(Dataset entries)
╭──
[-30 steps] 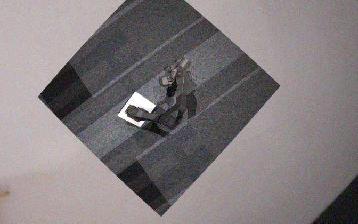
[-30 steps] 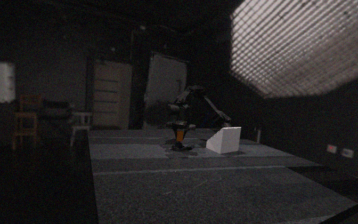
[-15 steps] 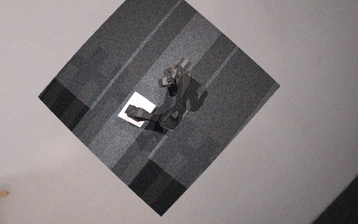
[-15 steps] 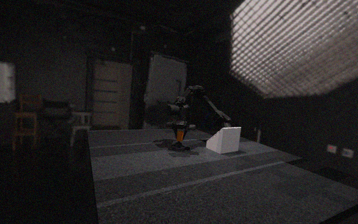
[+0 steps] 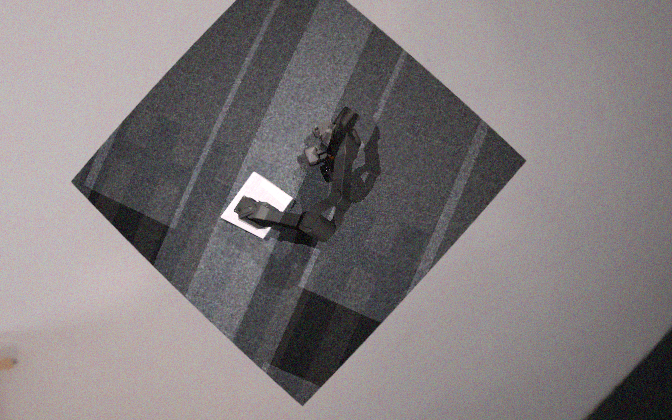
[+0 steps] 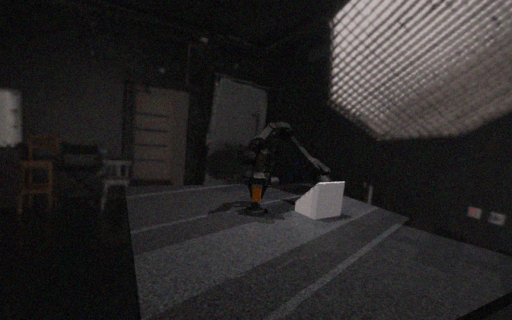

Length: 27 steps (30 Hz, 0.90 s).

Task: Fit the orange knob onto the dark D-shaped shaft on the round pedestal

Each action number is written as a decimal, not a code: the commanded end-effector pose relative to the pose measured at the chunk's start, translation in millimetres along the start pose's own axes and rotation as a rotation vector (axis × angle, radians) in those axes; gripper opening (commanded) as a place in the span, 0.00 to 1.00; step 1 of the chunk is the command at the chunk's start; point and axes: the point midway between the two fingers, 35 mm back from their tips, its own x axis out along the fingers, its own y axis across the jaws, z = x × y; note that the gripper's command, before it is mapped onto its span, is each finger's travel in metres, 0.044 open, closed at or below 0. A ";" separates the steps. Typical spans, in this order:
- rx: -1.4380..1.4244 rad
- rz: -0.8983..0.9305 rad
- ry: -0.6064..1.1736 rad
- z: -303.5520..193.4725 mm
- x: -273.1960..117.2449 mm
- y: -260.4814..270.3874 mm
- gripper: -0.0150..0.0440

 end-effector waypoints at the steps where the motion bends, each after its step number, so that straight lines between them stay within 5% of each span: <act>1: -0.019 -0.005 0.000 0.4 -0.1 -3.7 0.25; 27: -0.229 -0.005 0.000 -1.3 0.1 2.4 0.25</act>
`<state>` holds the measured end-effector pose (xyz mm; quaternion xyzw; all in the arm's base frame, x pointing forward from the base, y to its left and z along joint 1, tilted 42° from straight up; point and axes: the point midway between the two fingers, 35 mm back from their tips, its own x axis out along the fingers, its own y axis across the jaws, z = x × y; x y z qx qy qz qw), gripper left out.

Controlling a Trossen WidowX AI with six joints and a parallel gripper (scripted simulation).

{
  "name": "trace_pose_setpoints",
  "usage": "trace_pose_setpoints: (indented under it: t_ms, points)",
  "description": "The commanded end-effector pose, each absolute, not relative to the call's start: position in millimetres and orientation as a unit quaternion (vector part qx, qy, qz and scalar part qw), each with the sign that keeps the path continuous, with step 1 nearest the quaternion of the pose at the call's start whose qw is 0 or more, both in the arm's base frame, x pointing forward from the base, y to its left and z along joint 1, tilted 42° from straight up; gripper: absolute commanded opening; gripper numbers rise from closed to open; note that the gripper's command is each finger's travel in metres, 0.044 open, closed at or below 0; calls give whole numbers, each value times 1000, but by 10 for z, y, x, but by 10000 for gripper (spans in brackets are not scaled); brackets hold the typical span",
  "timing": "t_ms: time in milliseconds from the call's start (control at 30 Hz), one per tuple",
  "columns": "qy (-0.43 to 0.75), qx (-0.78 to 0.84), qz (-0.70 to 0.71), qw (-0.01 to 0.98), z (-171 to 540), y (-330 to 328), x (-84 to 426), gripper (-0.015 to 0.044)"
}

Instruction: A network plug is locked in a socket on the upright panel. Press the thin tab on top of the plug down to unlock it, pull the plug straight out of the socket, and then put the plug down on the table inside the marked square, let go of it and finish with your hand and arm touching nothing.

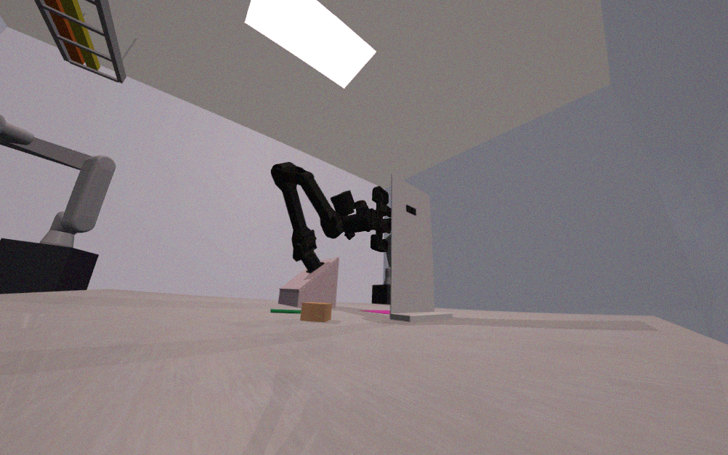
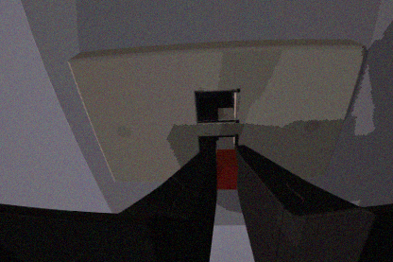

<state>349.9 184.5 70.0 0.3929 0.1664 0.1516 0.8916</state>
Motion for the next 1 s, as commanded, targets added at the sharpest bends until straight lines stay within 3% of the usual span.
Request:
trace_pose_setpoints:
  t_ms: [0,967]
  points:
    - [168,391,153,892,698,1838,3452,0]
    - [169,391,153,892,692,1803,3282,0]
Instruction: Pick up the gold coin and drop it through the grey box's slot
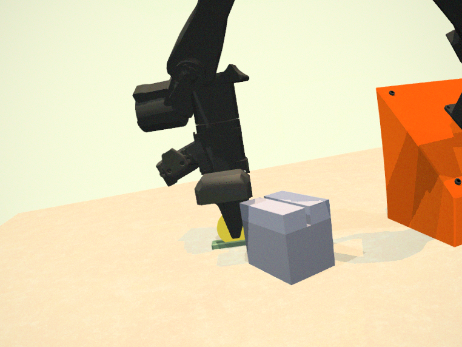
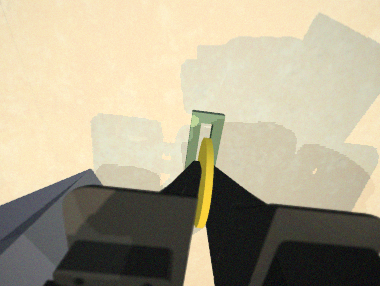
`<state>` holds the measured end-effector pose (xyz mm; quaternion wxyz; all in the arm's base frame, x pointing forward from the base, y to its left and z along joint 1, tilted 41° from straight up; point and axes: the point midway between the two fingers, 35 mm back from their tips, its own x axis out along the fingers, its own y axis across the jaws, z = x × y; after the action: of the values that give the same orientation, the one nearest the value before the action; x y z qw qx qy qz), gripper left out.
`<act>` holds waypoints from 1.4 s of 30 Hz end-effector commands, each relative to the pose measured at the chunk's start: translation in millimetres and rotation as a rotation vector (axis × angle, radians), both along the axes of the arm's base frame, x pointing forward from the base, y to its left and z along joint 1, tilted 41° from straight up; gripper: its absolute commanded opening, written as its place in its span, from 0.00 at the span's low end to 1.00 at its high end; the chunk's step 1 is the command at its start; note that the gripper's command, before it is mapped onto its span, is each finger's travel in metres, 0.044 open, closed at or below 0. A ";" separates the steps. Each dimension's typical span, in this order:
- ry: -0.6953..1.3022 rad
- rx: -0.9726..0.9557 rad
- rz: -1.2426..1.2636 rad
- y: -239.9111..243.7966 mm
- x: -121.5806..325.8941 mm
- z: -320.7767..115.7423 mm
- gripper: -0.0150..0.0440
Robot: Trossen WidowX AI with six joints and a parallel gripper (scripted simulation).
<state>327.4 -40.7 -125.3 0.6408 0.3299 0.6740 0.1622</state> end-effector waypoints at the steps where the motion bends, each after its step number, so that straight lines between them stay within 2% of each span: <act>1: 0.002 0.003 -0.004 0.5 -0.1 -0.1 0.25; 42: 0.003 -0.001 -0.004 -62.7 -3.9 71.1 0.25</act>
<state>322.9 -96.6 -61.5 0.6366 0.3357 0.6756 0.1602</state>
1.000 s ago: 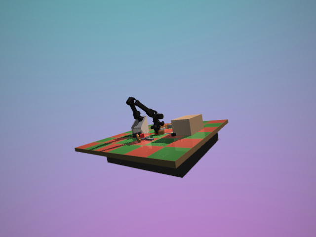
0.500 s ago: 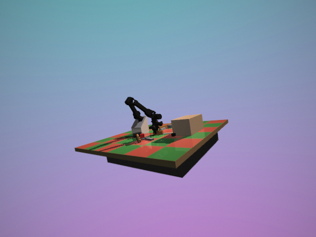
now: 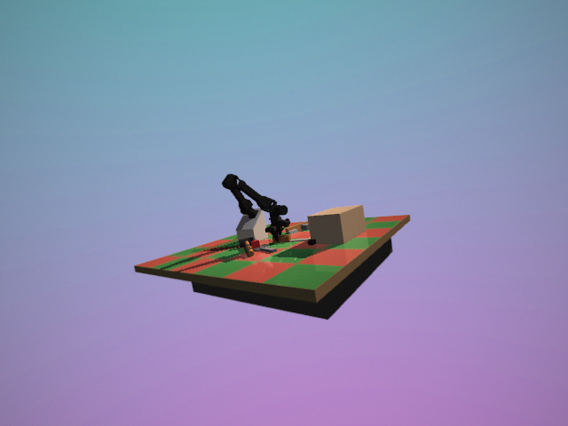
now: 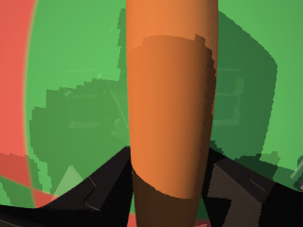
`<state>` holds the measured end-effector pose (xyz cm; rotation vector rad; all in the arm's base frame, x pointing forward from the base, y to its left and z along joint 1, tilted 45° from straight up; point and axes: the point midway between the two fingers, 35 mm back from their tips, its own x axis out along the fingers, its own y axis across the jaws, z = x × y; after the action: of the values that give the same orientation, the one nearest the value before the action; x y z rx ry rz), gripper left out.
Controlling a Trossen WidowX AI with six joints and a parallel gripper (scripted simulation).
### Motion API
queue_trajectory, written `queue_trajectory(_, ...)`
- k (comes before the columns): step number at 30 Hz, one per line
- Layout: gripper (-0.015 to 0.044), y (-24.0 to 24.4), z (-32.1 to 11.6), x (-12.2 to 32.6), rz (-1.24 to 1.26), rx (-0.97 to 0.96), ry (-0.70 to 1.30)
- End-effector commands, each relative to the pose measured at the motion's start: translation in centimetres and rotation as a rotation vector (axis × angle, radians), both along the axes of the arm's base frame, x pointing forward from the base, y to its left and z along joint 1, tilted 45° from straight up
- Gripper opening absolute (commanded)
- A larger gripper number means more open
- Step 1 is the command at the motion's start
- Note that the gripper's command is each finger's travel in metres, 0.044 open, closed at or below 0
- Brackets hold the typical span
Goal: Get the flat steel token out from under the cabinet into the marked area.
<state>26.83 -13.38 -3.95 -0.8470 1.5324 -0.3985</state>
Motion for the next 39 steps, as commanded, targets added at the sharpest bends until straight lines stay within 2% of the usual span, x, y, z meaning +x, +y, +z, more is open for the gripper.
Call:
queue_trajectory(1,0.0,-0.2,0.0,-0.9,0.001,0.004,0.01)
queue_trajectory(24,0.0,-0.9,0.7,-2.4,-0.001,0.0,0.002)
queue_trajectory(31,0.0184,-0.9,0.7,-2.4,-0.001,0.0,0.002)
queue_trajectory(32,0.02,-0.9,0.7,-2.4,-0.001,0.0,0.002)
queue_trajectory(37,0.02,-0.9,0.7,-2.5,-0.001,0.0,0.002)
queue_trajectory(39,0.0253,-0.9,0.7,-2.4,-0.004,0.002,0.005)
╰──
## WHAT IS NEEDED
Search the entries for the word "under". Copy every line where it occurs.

## ANSWER BOX
  "usage": "trace_pose_setpoints: (indented under it: t_ms, points)",
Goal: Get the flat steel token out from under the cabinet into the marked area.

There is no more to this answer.